§ Task directions:
What you return must be the complete listing, unchanged.

§ Data for this task:
──────

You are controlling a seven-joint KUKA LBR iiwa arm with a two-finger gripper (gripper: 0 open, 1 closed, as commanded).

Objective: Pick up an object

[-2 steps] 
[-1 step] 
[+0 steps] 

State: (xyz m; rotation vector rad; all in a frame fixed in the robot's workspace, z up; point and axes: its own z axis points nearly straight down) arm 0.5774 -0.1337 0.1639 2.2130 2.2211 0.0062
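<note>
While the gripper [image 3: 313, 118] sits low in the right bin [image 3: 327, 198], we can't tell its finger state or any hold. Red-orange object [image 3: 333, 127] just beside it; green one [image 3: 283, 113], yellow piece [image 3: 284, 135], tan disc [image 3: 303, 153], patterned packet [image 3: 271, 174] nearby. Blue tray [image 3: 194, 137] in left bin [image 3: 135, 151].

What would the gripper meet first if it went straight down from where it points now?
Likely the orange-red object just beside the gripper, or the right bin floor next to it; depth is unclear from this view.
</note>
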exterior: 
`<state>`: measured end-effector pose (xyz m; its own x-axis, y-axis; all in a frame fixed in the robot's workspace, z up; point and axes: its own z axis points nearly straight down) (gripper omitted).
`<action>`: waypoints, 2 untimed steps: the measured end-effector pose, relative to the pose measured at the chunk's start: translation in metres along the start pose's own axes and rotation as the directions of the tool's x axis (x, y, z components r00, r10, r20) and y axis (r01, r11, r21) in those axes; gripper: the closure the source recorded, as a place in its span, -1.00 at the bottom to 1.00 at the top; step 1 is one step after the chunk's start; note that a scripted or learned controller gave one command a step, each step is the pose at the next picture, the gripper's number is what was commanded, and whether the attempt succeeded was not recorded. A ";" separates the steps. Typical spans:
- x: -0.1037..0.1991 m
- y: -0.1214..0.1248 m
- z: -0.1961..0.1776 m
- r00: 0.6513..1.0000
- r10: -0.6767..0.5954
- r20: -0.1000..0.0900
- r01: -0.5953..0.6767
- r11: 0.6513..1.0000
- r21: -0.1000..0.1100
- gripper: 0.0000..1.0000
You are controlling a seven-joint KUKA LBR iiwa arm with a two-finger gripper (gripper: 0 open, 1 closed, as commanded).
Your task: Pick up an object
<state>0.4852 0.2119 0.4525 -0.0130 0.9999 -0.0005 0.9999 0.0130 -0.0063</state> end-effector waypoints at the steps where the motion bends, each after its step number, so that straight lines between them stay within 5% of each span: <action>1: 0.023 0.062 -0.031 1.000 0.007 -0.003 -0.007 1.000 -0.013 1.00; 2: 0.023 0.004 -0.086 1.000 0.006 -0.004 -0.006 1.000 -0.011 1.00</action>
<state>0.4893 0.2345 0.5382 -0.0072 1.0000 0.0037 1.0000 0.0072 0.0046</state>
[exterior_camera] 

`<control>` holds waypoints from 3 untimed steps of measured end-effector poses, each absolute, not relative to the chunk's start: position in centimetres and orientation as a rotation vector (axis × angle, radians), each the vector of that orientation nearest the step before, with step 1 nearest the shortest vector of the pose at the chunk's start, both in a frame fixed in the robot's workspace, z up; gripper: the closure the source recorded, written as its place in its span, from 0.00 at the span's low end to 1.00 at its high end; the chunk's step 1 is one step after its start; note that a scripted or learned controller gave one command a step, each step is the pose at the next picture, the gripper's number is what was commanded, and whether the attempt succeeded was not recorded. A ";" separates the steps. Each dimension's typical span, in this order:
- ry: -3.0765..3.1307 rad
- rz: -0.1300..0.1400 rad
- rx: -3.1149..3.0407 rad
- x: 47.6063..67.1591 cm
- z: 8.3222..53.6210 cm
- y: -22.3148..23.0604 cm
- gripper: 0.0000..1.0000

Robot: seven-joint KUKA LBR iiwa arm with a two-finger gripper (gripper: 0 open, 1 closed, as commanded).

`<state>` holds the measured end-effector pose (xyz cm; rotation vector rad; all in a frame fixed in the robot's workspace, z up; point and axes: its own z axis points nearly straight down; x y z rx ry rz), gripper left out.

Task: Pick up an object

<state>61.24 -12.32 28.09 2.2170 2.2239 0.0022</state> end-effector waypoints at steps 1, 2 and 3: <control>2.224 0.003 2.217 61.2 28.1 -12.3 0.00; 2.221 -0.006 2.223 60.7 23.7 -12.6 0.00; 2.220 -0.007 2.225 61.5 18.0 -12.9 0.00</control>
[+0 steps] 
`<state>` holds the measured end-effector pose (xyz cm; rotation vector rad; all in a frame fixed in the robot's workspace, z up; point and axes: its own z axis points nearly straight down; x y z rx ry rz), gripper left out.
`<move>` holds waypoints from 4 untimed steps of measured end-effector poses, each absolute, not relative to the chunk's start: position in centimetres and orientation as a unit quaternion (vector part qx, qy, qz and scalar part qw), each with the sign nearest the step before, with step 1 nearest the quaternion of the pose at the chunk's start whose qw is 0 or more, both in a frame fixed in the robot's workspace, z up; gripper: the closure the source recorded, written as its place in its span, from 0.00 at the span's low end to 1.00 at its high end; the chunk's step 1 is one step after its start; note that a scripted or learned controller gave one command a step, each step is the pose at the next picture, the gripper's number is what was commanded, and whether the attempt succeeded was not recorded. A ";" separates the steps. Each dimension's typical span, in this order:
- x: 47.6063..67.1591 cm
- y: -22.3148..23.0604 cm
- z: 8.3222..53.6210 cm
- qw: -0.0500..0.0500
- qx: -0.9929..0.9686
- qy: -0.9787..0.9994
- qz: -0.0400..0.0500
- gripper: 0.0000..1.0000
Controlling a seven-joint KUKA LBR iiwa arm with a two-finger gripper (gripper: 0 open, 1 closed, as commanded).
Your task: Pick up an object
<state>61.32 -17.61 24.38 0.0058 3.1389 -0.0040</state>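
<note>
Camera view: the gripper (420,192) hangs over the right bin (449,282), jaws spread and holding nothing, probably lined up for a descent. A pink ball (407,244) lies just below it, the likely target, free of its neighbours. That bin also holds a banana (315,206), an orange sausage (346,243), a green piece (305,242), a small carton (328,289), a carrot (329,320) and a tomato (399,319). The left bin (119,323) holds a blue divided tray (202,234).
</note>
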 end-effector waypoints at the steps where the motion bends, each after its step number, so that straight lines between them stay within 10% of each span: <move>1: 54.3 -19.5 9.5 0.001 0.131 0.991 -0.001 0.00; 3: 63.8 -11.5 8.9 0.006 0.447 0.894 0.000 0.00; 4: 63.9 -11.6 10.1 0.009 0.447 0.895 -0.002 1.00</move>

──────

§ Your response:
You are controlling a seven-joint KUKA LBR iiwa arm with a two-finger gripper (gripper: 0 open, 1 closed, as commanded).

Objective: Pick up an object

[-2 steps] 
[-1 step] 
[+0 steps] 

State: (xyz m; rotation vector rad; all in a frame fixed in the robot's workspace, z up; point and axes: its own z axis points nearly straight down) arm 0.5774 -0.1337 0.1639 2.2130 2.2211 0.0062
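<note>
While the gripper [image 3: 313, 118] sits low in the right bin [image 3: 327, 198], we can't tell its finger state or any hold. Red-orange object [image 3: 333, 127] just beside it; green one [image 3: 283, 113], yellow piece [image 3: 284, 135], tan disc [image 3: 303, 153], patterned packet [image 3: 271, 174] nearby. Blue tray [image 3: 194, 137] in left bin [image 3: 135, 151].

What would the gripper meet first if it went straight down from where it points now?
Likely the orange-red object just beside the gripper, or the right bin floor next to it; depth is unclear from this view.
</note>
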exterior: 
`<state>`: measured end-effector pose (xyz m; its own x-axis, y-axis; all in a frame fixed in the robot's workspace, z up; point and axes: its own z axis points nearly straight down) (gripper omitted).
`<action>`: waypoints, 2 untimed steps: the measured end-effector pose, relative to the pose measured at the chunk's start: translation in metres along the start pose's own axes and rotation as the directions of the tool's x axis (x, y, z components r00, r10, r20) and y axis (r01, r11, r21) in those axes; gripper: the closure the source recorded, as a place in its span, -1.00 at the bottom to 1.00 at the top; step 1 is one step after the chunk's start; note that a scripted or learned controller gave one command a step, each step is the pose at the next picture, the gripper's number is what was commanded, and whether the attempt succeeded was not recorded. A ";" separates the steps. Typical spans:
- x: -0.1037..0.1991 m
- y: -0.1214..0.1248 m
- z: -0.1961..0.1776 m
- r00: 0.6513..1.0000
- r10: -0.6767..0.5954
- r20: -0.1000..0.0900
- r01: -0.5953..0.6767
- r11: 0.6513..1.0000
- r21: -0.1000..0.1100
- gripper: 0.0000..1.0000
You are controlling a seven-joint KUKA LBR iiwa arm with a two-finger gripper (gripper: 0 open, 1 closed, as commanded).
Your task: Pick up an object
<state>0.4852 0.2119 0.4525 -0.0130 0.9999 -0.0005 0.9999 0.0130 -0.0063</state> end-effector waypoints at the steps where the motion bends, each after its step number, so that straight lines between them stay within 5% of each span: <action>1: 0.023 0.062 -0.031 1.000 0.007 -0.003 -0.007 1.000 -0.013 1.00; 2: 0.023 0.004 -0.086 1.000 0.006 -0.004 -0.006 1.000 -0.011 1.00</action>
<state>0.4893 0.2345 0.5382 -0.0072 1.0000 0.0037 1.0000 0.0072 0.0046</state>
[exterior_camera] 

`<control>` holds waypoints from 3 untimed steps of measured end-effector poses, each absolute, not relative to the chunk's start: position in centimetres and orientation as a rotation vector (axis × angle, radians), each the vector of that orientation nearest the step before, with step 1 nearest the shortest vector of the pose at the chunk's start, both in a frame fixed in the robot's workspace, z up; gripper: the closure the source recorded, written as its place in its span, from 0.00 at the span's low end to 1.00 at its high end; the chunk's step 1 is one step after its start; note that a scripted or learned controller gave one command a step, each step is the pose at the next picture, the gripper's number is what was commanded, and whether the attempt succeeded was not recorded. A ";" separates the steps. Each dimension's typical span, in this order:
- ry: -3.0765..3.1307 rad
- rz: -0.1300..0.1400 rad
- rx: -3.1149..3.0407 rad
- x: 47.6063..67.1591 cm
- z: 8.3222..53.6210 cm
- y: -22.3148..23.0604 cm
- gripper: 0.0000..1.0000

Robot: seven-joint KUKA LBR iiwa arm with a two-finger gripper (gripper: 0 open, 1 closed, as commanded).

`<state>` holds the measured end-effector pose (xyz cm; rotation vector rad; all in a frame fixed in the robot's workspace, z up; point and axes: its own z axis points nearly straight down; x y z rx ry rz), gripper left out.

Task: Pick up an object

<state>61.24 -12.32 28.09 2.2170 2.2239 0.0022</state> end-effector waypoints at steps 1, 2 and 3: <control>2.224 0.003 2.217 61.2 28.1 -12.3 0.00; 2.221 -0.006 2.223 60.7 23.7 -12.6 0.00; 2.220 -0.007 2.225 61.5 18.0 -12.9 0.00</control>
[+0 steps] 
`<state>` holds the measured end-effector pose (xyz cm; rotation vector rad; all in a frame fixed in the robot's workspace, z up; point and axes: its own z axis points nearly straight down; x y z rx ry rz), gripper left out.
`<move>` holds waypoints from 4 untimed steps of measured end-effector poses, each absolute, not relative to the chunk's start: position in centimetres and orientation as a unit quaternion (vector part qx, qy, qz and scalar part qw), each with the sign nearest the step before, with step 1 nearest the quaternion of the pose at the chunk's start whose qw is 0 or more, both in a frame fixed in the robot's workspace, z up; gripper: the closure the source recorded, written as its place in its span, from 0.00 at the span's low end to 1.00 at its high end; the chunk's step 1 is one step after its start; note that a scripted or learned controller gave one command a step, each step is the pose at the next picture, the gripper's number is what was commanded, and whether the attempt succeeded was not recorded. A ";" separates the steps. Each dimension's typical span, in this order:
- x: 47.6063..67.1591 cm
- y: -22.3148..23.0604 cm
- z: 8.3222..53.6210 cm
- qw: -0.0500..0.0500
- qx: -0.9929..0.9686
- qy: -0.9787..0.9994
- qz: -0.0400..0.0500
- gripper: 0.0000..1.0000
Controlling a seven-joint KUKA LBR iiwa arm with a two-finger gripper (gripper: 0 open, 1 closed, as commanded).
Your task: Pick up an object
<state>61.32 -17.61 24.38 0.0058 3.1389 -0.0040</state>
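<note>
Camera view: the gripper (420,192) hangs over the right bin (449,282), jaws spread and holding nothing, probably lined up for a descent. A pink ball (407,244) lies just below it, the likely target, free of its neighbours. That bin also holds a banana (315,206), an orange sausage (346,243), a green piece (305,242), a small carton (328,289), a carrot (329,320) and a tomato (399,319). The left bin (119,323) holds a blue divided tray (202,234).
</note>
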 end-effector waypoints at the steps where the motion bends, each after its step number, so that straight lines between them stay within 10% of each span: <move>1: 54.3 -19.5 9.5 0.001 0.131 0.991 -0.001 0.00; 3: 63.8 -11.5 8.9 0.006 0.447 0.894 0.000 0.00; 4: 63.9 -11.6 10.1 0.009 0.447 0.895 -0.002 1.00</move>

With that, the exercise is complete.